An exact copy of the listing is what the response must contain.

· · ·

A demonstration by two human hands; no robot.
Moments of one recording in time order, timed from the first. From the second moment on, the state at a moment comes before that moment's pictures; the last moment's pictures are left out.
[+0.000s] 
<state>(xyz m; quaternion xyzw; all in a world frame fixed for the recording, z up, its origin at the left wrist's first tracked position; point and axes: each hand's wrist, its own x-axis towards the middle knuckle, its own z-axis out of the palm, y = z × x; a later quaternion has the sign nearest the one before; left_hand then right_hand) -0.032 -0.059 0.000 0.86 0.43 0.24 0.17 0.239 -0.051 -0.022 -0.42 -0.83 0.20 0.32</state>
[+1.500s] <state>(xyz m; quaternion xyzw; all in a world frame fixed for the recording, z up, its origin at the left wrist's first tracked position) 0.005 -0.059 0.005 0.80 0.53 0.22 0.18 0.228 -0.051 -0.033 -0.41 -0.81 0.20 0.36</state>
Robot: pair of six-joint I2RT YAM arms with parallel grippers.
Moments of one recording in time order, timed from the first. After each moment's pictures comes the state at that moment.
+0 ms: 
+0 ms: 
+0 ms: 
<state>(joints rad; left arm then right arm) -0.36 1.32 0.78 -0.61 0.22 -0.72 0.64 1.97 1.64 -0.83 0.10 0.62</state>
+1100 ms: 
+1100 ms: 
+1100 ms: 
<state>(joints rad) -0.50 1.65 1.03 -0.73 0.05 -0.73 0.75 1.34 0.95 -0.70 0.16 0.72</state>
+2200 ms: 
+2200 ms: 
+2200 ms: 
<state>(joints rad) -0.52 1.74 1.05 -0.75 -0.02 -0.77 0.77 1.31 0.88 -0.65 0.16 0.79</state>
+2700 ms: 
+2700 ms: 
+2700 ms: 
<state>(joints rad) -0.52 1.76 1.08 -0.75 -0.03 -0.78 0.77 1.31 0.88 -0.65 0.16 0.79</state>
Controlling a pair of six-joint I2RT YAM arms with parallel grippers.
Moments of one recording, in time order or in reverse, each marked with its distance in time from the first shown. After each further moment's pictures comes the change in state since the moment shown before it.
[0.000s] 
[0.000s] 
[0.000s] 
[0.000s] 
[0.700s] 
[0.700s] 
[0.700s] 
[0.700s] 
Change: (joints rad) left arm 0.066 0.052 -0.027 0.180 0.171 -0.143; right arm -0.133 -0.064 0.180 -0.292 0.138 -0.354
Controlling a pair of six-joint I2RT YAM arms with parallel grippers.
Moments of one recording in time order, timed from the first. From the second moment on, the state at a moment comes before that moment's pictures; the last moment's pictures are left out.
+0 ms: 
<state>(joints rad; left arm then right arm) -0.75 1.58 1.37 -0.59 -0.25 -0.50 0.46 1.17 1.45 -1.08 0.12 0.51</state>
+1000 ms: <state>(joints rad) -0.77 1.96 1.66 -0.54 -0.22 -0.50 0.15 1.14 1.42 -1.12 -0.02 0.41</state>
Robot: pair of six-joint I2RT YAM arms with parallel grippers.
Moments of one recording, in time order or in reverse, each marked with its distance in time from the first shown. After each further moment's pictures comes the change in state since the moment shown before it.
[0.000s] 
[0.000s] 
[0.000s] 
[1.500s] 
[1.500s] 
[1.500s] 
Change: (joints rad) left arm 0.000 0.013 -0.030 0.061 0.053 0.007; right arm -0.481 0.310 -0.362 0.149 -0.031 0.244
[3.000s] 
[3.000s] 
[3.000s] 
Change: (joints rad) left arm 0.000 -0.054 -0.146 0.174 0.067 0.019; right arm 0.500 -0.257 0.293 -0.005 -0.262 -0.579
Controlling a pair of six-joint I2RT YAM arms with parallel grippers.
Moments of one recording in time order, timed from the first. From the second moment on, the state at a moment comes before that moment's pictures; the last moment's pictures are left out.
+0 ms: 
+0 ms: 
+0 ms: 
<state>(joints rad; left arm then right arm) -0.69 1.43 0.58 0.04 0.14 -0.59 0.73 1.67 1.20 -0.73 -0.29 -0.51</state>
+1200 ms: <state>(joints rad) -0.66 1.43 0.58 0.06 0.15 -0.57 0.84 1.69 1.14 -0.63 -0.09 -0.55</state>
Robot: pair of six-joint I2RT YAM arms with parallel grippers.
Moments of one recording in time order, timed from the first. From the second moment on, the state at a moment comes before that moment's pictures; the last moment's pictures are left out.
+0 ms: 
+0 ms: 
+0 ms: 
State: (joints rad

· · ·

Reply to the task =>
A demonstration by two human hands; no robot.
Moments of one recording in time order, timed from the first. From the second moment on, the state at a moment comes before that moment's pictures; the last moment's pictures are left out.
[+0.000s] 
<state>(xyz m; quaternion xyzw; all in a world frame fixed for the recording, z up, its origin at the left wrist's first tracked position; point and axes: each hand's wrist, its own x-axis towards the middle knuckle, its own z-axis out of the palm, y = z × x; a later quaternion has the sign nearest the one before; left_hand then right_hand) -0.032 -0.059 0.000 0.86 0.43 0.24 0.17 0.239 -0.051 -0.022 -0.42 -0.83 0.20 0.32</state>
[+1.500s] <state>(xyz m; quaternion xyzw; all in a world frame fixed for the recording, z up, its origin at the left wrist's first tracked position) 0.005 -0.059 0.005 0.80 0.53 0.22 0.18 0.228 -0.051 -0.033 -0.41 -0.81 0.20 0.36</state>
Robot: pair of six-joint I2RT YAM arms with parallel grippers.
Moments of one recording in time order, timed from the first. After each moment's pictures comes the state at that moment.
+0 ms: 
+0 ms: 
+0 ms: 
<state>(joints rad; left arm then right arm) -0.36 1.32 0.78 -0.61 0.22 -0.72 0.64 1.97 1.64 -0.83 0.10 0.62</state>
+1100 ms: 
+1100 ms: 
+1100 ms: 
<state>(joints rad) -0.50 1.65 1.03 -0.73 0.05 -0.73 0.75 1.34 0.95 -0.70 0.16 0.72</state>
+2200 ms: 
+2200 ms: 
+2200 ms: 
<state>(joints rad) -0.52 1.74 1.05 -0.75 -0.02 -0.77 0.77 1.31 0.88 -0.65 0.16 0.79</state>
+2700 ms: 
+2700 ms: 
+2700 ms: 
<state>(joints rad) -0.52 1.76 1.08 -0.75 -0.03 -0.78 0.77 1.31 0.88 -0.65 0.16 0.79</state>
Controlling a pair of six-joint I2RT YAM arms with parallel grippers.
Moments of one recording, in time order or in reverse, each marked with its distance in time from the first shown. After each further moment's pictures comes the change in state since the moment shown before it.
[0.000s] 
[0.000s] 
[0.000s] 
[0.000s] 
[0.700s] 
[0.700s] 
[0.700s] 
[0.700s] 
Change: (joints rad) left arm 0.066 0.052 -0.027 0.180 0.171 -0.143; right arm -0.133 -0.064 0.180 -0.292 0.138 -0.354
Controlling a pair of six-joint I2RT YAM arms with parallel grippers.
Moments of one recording in time order, timed from the first. From the second moment on, the state at a moment comes before that moment's pictures; the last moment's pictures are left out.
+0 ms: 
<state>(joints rad; left arm then right arm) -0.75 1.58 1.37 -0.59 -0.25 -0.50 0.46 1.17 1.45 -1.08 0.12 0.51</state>
+1000 ms: <state>(joints rad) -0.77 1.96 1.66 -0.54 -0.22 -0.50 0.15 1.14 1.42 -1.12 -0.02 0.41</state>
Robot: pair of six-joint I2RT YAM arms with parallel grippers.
Moments of one recording, in time order or in reverse, each marked with its distance in time from the first shown. After each further moment's pictures comes the change in state since the moment shown before it.
[0.000s] 
[0.000s] 
[0.000s] 
[1.500s] 
[1.500s] 
[1.500s] 
Change: (joints rad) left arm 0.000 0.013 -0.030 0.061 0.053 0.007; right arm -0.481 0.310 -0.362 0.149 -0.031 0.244
[3.000s] 
[3.000s] 
[3.000s] 
Change: (joints rad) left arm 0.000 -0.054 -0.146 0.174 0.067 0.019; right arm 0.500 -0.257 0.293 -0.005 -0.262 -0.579
Controlling a pair of six-joint I2RT YAM arms with parallel grippers.
Moments of one recording in time order, timed from the first. From the second moment on, the state at a moment comes before that moment's pictures; the last moment's pictures are left out.
+0 ms: 
+0 ms: 
+0 ms: 
<state>(joints rad; left arm then right arm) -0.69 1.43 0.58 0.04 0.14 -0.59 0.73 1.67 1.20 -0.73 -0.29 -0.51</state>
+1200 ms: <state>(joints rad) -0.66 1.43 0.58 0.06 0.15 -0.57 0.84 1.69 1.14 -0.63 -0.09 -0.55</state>
Robot: pair of six-joint I2RT YAM arms with parallel grippers.
Moments of one recording in time order, timed from the first. From the second moment on, the state at a moment comes before that moment's pictures; the last moment's pictures are left out.
+0 ms: 
+0 ms: 
+0 ms: 
State: (joints rad

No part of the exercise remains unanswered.